Date | URL | Traffic |
12/08/2024 | domain.com/page-a | 30 |
13/08/2024 | domain.com/page-a | 25 |
12/08/2024 | domain.com/another-page | 67 |
13/08/2024 | domain.com/another-page | 53 |
Don’t want to go to Google Colab or look at code? Save a bit more time and use this free tool from Orange Valley I mentioned in my talk – It’ll do this breakdown for you without any hassle or registration, in seconds.
Real examples
While I can’t detail too much about each test, I can share with you the rationale behind them. They all tend to have between hundreds and thousands of pages, they include one domain at a time.
These are two examples I mentioned in my talk:
Test | Impact | Period |
Internal linking | +6% | 40 days |
Content gating | -8% traffic, +95% conversions | 90 days |
Beyond the testing tools, the foundation of a good A/B test is your hypothesis. Here’s an example of internal linking:
Select 30 pages with low traffic but high potential and add at least 50 internal links to each, using unique, anchor-text-rich links.

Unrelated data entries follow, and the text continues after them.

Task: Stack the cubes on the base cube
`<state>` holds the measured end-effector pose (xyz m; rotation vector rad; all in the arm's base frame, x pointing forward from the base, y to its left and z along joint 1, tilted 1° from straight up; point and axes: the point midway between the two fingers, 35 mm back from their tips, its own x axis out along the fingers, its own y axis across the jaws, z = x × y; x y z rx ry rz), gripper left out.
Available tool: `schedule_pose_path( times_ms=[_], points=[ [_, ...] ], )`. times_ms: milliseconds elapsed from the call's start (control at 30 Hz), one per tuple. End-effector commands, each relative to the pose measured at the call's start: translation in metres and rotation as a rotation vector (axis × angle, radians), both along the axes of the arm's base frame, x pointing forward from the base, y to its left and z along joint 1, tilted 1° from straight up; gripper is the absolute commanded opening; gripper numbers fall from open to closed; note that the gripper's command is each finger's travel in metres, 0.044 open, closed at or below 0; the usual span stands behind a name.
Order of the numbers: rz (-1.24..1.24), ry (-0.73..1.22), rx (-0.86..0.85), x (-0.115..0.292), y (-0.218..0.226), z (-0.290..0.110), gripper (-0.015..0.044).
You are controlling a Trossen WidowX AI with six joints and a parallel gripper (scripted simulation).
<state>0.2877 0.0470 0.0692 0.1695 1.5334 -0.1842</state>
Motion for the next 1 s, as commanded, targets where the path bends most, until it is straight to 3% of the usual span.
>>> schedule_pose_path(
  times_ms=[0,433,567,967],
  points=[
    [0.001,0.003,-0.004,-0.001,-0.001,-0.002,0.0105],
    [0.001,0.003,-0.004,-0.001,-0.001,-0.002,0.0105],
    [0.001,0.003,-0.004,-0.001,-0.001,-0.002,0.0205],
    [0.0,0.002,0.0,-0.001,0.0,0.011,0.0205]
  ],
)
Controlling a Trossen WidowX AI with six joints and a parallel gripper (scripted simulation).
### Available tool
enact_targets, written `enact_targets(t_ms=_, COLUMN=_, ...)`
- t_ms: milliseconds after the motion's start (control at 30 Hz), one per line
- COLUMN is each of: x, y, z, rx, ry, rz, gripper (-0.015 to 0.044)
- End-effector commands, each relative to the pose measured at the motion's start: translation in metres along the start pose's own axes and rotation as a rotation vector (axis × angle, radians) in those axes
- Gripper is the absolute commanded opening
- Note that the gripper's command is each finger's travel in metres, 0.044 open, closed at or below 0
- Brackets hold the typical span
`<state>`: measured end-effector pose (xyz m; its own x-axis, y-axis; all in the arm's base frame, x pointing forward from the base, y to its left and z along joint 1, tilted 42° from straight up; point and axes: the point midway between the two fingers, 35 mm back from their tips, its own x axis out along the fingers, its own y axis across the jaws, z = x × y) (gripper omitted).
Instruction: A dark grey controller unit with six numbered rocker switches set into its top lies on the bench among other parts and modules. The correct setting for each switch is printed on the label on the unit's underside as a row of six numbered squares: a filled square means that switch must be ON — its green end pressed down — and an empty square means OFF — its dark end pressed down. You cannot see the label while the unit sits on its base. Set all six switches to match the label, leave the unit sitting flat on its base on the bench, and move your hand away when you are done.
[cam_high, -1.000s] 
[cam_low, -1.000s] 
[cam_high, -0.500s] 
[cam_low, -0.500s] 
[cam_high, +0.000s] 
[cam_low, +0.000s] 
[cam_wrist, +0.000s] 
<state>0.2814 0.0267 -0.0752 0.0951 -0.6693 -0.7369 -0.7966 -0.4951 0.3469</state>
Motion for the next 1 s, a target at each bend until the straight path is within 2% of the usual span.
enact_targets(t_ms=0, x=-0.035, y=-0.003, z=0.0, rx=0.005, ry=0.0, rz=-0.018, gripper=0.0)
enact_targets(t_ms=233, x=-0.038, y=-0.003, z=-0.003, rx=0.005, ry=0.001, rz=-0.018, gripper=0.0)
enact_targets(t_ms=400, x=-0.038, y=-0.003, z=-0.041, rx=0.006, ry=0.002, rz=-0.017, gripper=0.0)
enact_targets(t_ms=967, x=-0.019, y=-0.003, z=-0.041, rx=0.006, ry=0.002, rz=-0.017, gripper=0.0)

For a page to be included in the variant group, it must include an additional 50 internal links. In this case, the hypothesis is that the link volume is essential to success. Adding fewer links may not have an impact and would decrease the chance of success.

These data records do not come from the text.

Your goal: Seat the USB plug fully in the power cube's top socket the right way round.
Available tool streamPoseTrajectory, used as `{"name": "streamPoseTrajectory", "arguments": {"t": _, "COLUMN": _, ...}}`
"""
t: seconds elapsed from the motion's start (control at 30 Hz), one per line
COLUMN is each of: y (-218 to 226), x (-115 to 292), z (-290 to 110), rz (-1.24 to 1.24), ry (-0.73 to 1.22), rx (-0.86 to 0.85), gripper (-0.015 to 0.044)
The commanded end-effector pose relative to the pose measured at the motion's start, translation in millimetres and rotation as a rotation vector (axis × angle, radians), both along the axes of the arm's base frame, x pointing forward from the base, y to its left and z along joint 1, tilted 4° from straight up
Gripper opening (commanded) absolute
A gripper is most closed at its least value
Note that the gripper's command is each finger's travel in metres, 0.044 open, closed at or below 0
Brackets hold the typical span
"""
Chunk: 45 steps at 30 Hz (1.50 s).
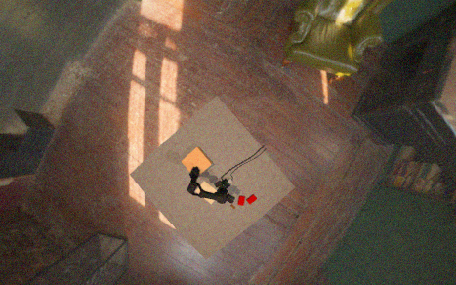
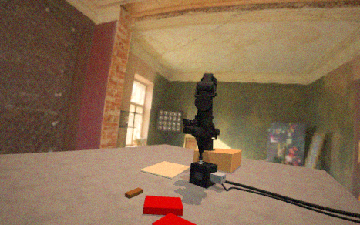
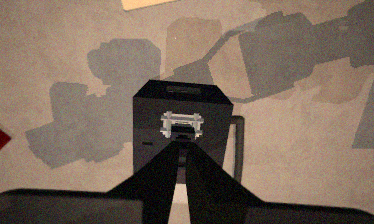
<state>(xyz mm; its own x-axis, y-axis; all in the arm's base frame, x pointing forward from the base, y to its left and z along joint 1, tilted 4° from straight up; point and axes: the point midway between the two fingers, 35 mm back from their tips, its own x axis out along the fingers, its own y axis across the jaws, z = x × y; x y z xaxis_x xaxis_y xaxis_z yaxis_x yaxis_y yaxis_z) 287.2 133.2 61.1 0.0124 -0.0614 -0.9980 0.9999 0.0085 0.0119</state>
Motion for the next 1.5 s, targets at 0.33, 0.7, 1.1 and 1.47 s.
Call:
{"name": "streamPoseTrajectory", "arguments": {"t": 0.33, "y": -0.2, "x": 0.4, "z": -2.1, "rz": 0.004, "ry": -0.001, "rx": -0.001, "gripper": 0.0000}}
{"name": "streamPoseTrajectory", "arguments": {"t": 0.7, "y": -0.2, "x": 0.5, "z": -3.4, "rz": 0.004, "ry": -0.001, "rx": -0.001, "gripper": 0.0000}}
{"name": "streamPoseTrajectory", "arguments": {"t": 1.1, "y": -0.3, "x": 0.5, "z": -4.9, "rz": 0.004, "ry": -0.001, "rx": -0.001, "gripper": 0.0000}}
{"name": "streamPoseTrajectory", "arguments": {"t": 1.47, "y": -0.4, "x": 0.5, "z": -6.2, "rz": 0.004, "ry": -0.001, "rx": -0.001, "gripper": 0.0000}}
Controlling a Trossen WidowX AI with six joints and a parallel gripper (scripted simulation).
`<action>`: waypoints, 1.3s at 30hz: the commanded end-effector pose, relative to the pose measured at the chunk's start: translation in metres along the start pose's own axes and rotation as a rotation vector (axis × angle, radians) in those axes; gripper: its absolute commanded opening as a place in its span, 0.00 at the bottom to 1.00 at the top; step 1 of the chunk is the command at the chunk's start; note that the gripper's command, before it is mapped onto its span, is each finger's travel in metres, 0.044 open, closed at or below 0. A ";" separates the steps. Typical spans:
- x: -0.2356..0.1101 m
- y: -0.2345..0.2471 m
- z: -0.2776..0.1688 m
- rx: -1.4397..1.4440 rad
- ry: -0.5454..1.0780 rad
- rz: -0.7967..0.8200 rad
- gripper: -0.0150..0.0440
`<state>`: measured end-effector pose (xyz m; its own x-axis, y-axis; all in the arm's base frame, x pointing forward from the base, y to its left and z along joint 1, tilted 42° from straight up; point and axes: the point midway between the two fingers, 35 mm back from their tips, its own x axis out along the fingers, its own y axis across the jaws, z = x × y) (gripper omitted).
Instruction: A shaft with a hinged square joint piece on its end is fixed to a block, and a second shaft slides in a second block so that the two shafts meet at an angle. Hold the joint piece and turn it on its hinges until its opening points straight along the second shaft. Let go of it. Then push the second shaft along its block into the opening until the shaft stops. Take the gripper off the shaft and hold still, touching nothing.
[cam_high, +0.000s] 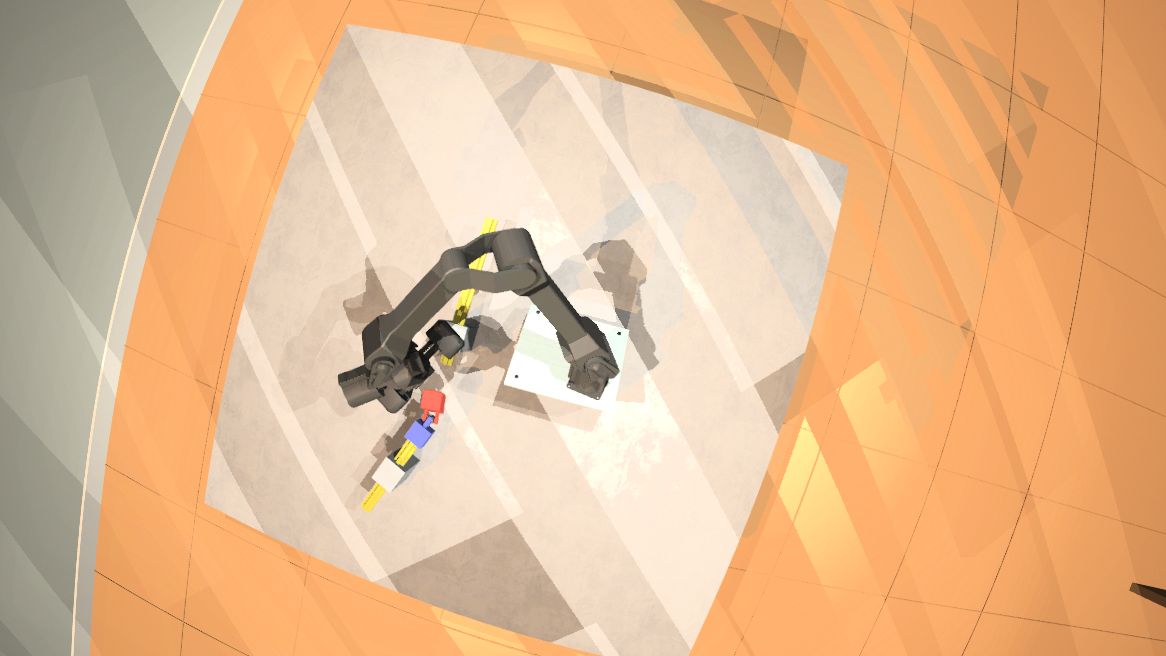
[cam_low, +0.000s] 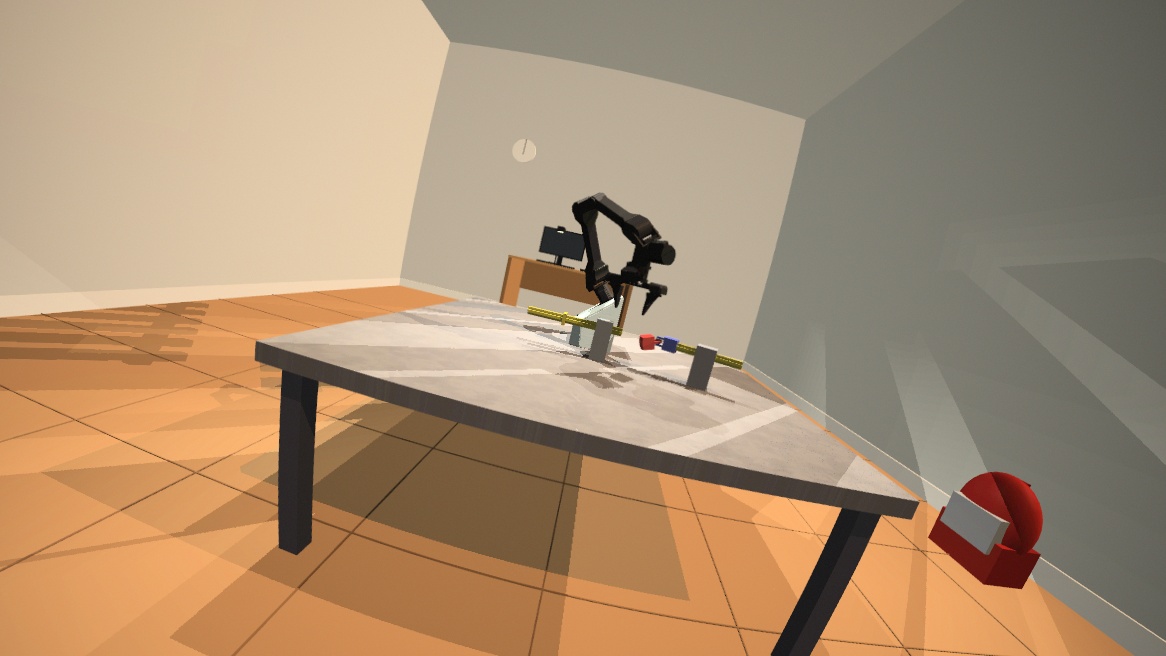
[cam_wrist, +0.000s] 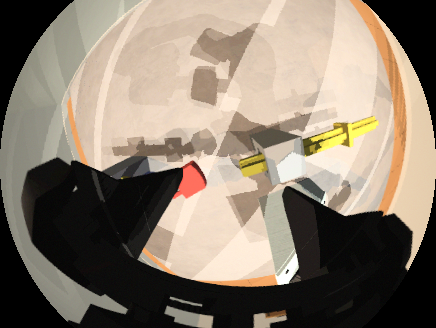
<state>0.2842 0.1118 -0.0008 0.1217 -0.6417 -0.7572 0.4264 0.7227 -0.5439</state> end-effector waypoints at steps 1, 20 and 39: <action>0.003 -0.001 0.000 0.147 -0.005 -0.003 1.00; 0.012 -0.001 0.001 0.728 -0.005 0.000 1.00; 0.043 0.001 0.003 0.895 -0.005 0.001 1.00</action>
<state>0.2902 0.0982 -0.0180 0.1335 -0.6345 -0.7613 0.9648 0.2589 -0.0467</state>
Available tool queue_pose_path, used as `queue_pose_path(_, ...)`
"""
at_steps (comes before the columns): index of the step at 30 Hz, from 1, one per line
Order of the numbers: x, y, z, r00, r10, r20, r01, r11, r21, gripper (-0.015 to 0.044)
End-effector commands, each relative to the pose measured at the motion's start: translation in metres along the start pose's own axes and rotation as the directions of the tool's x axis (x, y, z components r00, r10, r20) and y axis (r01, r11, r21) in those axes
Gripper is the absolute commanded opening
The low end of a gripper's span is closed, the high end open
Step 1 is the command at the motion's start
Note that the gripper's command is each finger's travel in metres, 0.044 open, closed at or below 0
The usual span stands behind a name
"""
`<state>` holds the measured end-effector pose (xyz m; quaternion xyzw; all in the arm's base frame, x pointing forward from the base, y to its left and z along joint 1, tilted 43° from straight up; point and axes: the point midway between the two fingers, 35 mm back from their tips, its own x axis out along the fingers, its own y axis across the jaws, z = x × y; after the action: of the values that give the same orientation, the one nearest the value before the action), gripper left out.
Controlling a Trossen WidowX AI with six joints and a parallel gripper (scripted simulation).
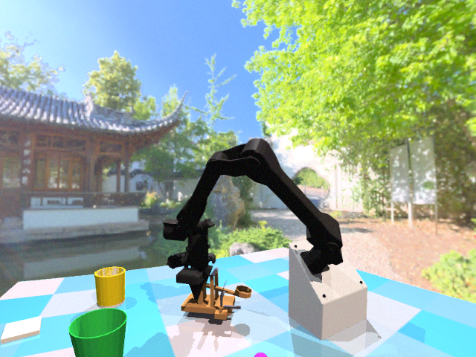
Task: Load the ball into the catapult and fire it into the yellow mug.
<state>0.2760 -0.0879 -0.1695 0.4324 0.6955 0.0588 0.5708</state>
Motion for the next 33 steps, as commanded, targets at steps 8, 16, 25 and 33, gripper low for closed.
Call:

An example of cumulative impact after adding a high number of internal links
On content gating, the results show that organic traffic decreased over time but the conversions went up. Remember that a “conversion” is not just a sale but can be any action we want our visitors to take. Do you accept conversion increases at the cost of losing organic traffic? This will depend on your company’s goals but having the actual numbers will allow you to have awareness vs guesses when the conversion comes up.
More tips for SEO testing
I can’t stop testing these days. Everything I do must have control and variant groups, so I can prove impact – or lack it. Here are a few more times for good SEO A/B testing:
Isolate testing groups to avoid noise. If some pages are under control, don’t make any changes or artificially inflate their traffic (e.g. PPC ads) or they might grow more than naturally and decrease the measurable impact of your variant group.
Pages must have historical traffic because you need a baseline for comparison. If both groups start from zero, you can’t ensure they’re growing because of your changes and you’re way more susceptible to external elements such as indexing and search volume.

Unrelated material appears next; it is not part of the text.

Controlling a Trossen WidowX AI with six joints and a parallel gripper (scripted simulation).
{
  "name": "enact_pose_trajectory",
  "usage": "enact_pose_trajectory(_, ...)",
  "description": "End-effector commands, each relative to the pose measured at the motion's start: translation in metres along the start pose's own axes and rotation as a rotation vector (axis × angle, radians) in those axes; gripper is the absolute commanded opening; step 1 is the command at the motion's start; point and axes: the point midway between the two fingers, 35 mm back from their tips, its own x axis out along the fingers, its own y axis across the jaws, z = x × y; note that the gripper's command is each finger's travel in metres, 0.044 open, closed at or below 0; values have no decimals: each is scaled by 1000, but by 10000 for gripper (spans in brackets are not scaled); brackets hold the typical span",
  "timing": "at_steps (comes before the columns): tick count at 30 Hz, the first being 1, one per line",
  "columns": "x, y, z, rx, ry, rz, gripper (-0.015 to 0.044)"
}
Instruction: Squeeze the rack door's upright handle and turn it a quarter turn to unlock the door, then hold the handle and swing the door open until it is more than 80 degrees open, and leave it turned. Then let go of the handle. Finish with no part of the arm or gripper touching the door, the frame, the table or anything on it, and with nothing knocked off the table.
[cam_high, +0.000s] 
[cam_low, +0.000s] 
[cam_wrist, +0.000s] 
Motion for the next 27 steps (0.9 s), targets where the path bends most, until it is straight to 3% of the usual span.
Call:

Not every test will work and that’s ok. You must have a confidence level of 95% or higher to trust the results. Lower numbers mean a lower confidence that the impact was due to the changes you made.
The same test can have different results in different groups of pages, domains or countries, depending on your maturity. If you already rank well, there’s less to gain. Do separate tests to find the “local” impact.